For performance, avoid copying frame data when possible. If the detector needs a different format, put videoconvert and a caps filter before your element.

Production plugin design

For a production plugin that sends real metadata downstream:

Implement a GstBaseTransform element.
Accept a fixed raw video format on the sink pad, for example video/x-raw,format=RGB.
Run inference in transform_ip() so the original buffer continues downstream.
Attach object detections as custom Gst.Meta or a known analytics metadata type.
Write a second downstream element or pad probe that reads the metadata.
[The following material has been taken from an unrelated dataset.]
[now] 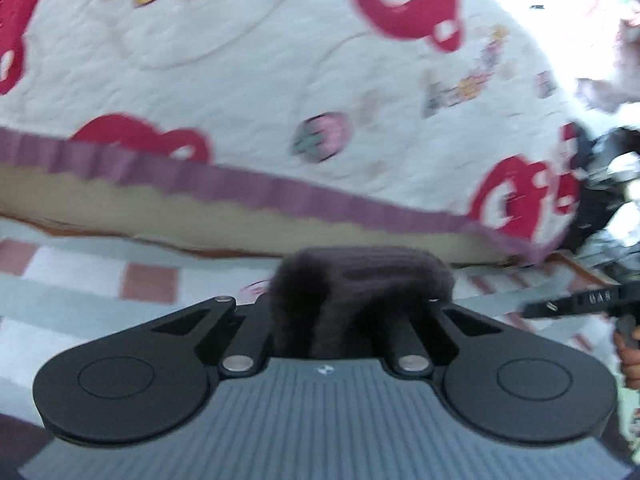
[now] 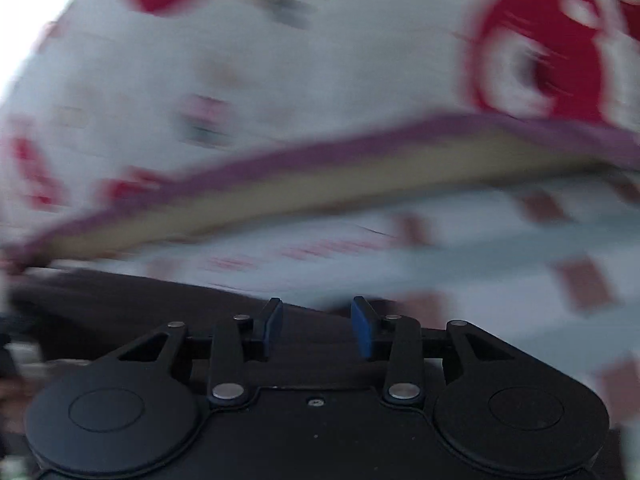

In C/Rust, the rough flow is:

transform_ip(buffer):
    frame = map(buffer)
    detections = run_detector(frame)
    meta = gst_buffer_add_custom_meta(buffer, "object-detections")
    meta.objects = detections
    unmap(buffer)
    return GST_FLOW_OK

Use Python first to validate the model and pipeline behavior. Move the metadata attachment to C/Rust when another GStreamer element must consume the detections as real per-buffer metadata.